──────── DATASET EXTRACT
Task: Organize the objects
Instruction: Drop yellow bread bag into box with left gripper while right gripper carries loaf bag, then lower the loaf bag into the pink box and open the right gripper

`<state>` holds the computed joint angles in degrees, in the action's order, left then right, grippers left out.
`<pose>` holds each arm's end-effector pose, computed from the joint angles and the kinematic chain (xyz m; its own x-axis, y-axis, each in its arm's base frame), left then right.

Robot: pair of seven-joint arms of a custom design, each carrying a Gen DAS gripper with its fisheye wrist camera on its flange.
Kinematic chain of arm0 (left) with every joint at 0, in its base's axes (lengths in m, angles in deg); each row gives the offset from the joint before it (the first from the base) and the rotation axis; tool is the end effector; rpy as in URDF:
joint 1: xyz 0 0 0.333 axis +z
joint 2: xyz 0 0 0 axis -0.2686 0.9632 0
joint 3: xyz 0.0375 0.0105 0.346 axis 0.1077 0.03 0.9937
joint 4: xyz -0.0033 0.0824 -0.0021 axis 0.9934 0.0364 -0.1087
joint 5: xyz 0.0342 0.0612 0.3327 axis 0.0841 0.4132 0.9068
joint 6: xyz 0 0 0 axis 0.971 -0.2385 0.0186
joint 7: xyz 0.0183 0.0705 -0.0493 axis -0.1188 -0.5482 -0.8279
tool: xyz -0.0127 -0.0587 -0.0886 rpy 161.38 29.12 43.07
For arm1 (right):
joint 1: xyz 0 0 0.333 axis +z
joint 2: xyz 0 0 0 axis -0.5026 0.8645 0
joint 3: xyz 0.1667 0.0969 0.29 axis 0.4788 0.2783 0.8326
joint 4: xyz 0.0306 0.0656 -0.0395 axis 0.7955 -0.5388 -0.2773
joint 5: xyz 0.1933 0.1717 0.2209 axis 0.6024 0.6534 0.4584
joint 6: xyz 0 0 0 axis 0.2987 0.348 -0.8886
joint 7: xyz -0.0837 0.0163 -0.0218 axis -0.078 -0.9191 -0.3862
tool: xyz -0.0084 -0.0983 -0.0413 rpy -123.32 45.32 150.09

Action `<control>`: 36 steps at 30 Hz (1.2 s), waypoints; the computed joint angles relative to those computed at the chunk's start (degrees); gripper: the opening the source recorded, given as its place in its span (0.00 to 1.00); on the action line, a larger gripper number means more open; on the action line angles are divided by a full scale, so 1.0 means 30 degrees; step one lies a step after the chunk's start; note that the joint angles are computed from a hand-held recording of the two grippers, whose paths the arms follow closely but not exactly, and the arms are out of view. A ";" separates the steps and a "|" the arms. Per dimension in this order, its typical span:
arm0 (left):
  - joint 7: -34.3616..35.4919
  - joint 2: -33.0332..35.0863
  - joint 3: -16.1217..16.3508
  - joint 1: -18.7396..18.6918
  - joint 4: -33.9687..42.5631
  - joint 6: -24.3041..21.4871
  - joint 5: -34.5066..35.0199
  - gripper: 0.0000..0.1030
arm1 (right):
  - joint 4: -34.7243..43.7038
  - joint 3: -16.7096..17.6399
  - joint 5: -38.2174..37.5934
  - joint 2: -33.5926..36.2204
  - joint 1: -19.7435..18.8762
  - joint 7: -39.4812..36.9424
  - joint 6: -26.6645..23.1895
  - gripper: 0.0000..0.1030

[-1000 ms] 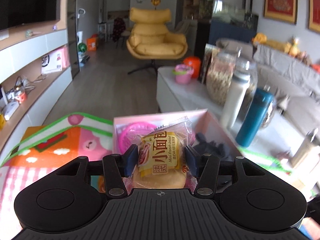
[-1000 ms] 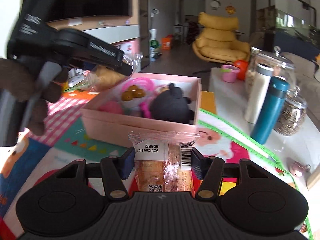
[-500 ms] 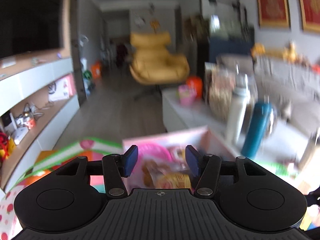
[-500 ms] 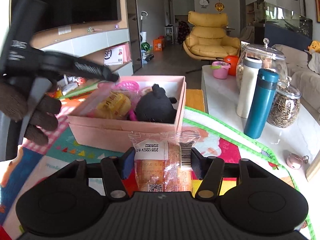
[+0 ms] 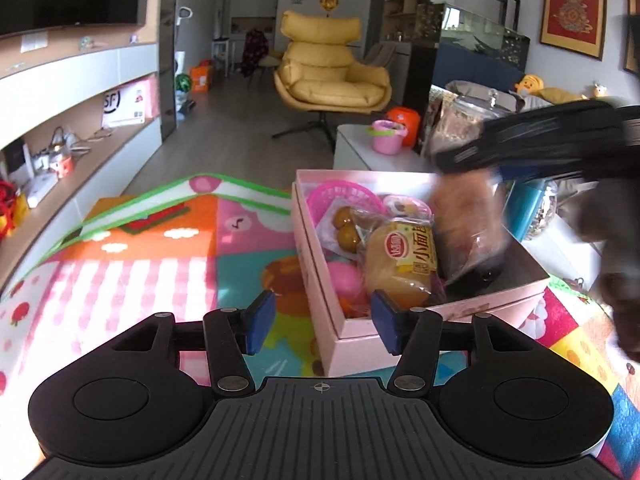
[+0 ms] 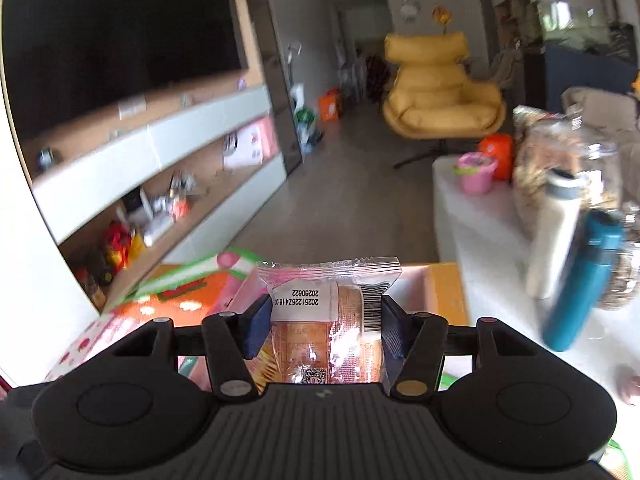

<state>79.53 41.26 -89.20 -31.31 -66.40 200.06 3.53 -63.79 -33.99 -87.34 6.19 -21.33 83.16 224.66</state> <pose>0.6807 -0.2785 0.3336 -0.4109 -0.9079 0.0822 -0.5579 0.1791 -0.8104 0.7064 0.1007 0.3800 -0.0013 -0.9846 -0.1750 -0.5865 0.1425 -0.7973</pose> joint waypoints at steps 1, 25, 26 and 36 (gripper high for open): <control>0.0026 0.0020 -0.0063 0.0068 0.0016 -0.0006 0.0049 0.54 | 0.1508 0.0445 0.0033 0.0791 -0.0178 -0.0137 -0.1606 0.55; -0.1646 0.1127 -0.4733 0.3831 -0.1325 0.1478 0.2263 0.54 | 0.0678 -1.1489 -0.0952 0.3155 0.9415 0.2568 -0.1833 0.54; -0.1699 0.1115 -0.4649 0.3775 -0.1284 0.1425 0.2259 0.54 | 0.0625 -1.1087 -0.1050 0.3026 0.9224 0.2574 -0.1544 0.54; -0.2160 0.0863 -0.4582 0.3940 -0.1656 0.2011 0.2302 0.54 | 0.0419 -0.3997 -0.1334 0.1145 0.3389 0.0433 -0.1169 0.57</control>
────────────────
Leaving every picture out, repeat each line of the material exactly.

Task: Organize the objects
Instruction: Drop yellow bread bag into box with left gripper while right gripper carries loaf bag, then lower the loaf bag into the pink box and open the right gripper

`<state>` holds the computed joint angles in degrees, in the action's order, left then right, grippers left out.
`<pose>` holds each arm's end-effector pose, computed from the joint angles and the kinematic chain (xyz m; its own x-axis, y-axis, each in its arm's base frame), left then right.

Robot: pair of seven-joint arms of a custom design, each carrying a Gen DAS gripper with its fisheye wrist camera on its flange.
Kinematic chain of arm0 (left) with every joint at 0, in its base's axes (lengths in m, angles in deg); each row gives the offset from the joint before it (the first from the base) and the rotation axis; tool is the end effector; rpy as in URDF:
joint 1: xyz 0 0 0.333 axis +z
joint 2: xyz 0 0 0 axis -0.2686 0.9632 0
joint 3: xyz 0.0375 0.0105 0.346 axis 0.1077 0.03 0.9937
joint 4: xyz -0.0033 0.0824 -0.0021 axis 0.9934 0.0364 -0.1087
joint 5: xyz 0.0342 0.0612 0.3327 axis 0.0841 0.4132 0.9068
joint 6: xyz 0 0 0 axis 0.971 -0.2385 0.0186
joint 7: xyz 0.0183 0.0705 -0.0493 axis -0.1188 -0.5482 -0.8279
tool: xyz -0.0127 -0.0587 -0.0886 rpy 161.38 29.12 43.07
For arm1 (right):
joint 1: xyz 0 0 0.333 axis +z
joint 2: xyz 0 0 0 axis -0.5026 0.8645 0
joint 3: xyz 0.1667 0.0969 0.29 axis 0.4788 0.2783 0.8326
joint 4: xyz 0.0306 0.0656 -0.0395 axis 0.7955 -0.5388 -0.2773
joint 5: xyz 0.1933 0.1717 0.2209 axis 0.6024 0.6534 0.4584
joint 6: xyz 0 0 0 axis 0.2987 0.348 -0.8886
joint 7: xyz -0.0837 0.0163 -0.0218 axis -0.078 -0.9191 -0.3862
tool: xyz -0.0084 -0.0983 -0.0413 rpy -123.32 45.32 150.09

Action `<control>`: 36 steps at 30 Hz (1.2 s), waypoints; the computed joint angles relative to those computed at the chunk's start (degrees); gripper: the opening the source recorded, given as its place in its span (0.00 to 1.00); on the action line, a larger gripper number means more open; on the action line angles are divided by a full scale, so 1.0 means 30 degrees; step one lies a step after the chunk's start; note that the joint angles are computed from a hand-held recording of the two grippers, whose paths the arms follow closely but not exactly, and the arms are out of view. A ";" separates the steps and a "|" the arms. Per dimension in this order, its typical span:
arm0 (left):
  - joint 7: -34.3616..35.4919
  - joint 2: -33.0332..35.0863
  - joint 3: -16.1217..16.3508
  - joint 1: -18.7396..18.6918
  - joint 4: -33.9687..42.5631
  - joint 6: -24.3041..21.4871
  - joint 5: -34.5066..35.0199
  - gripper: 0.0000..0.1030
arm1 (right):
  - joint 4: -34.7243..43.7038
  - joint 3: -16.7096..17.6399
  - joint 5: -38.2174..37.5934
  - joint 2: -33.5926..36.2204
  - joint 1: -19.7435..18.8762
  - joint 7: -39.4812..36.9424
  - joint 6: -26.6645..23.1895
  - gripper: 0.0000..0.1030

[-1000 ms] 
[-1000 ms] 
[-500 ms] 
[-500 ms] 
[+0 ms] 
[+0 ms] 

<state>79.53 41.26 -89.20 -31.31 -66.40 200.06 3.53 -63.79 -33.99 -87.34 6.19 -21.33 83.16 224.66</state> <pose>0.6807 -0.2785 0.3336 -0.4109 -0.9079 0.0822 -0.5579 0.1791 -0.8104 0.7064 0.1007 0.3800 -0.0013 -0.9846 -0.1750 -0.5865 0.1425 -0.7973</pose> joint waypoints at steps 1, 25, 26 and 36 (gripper high for open): <control>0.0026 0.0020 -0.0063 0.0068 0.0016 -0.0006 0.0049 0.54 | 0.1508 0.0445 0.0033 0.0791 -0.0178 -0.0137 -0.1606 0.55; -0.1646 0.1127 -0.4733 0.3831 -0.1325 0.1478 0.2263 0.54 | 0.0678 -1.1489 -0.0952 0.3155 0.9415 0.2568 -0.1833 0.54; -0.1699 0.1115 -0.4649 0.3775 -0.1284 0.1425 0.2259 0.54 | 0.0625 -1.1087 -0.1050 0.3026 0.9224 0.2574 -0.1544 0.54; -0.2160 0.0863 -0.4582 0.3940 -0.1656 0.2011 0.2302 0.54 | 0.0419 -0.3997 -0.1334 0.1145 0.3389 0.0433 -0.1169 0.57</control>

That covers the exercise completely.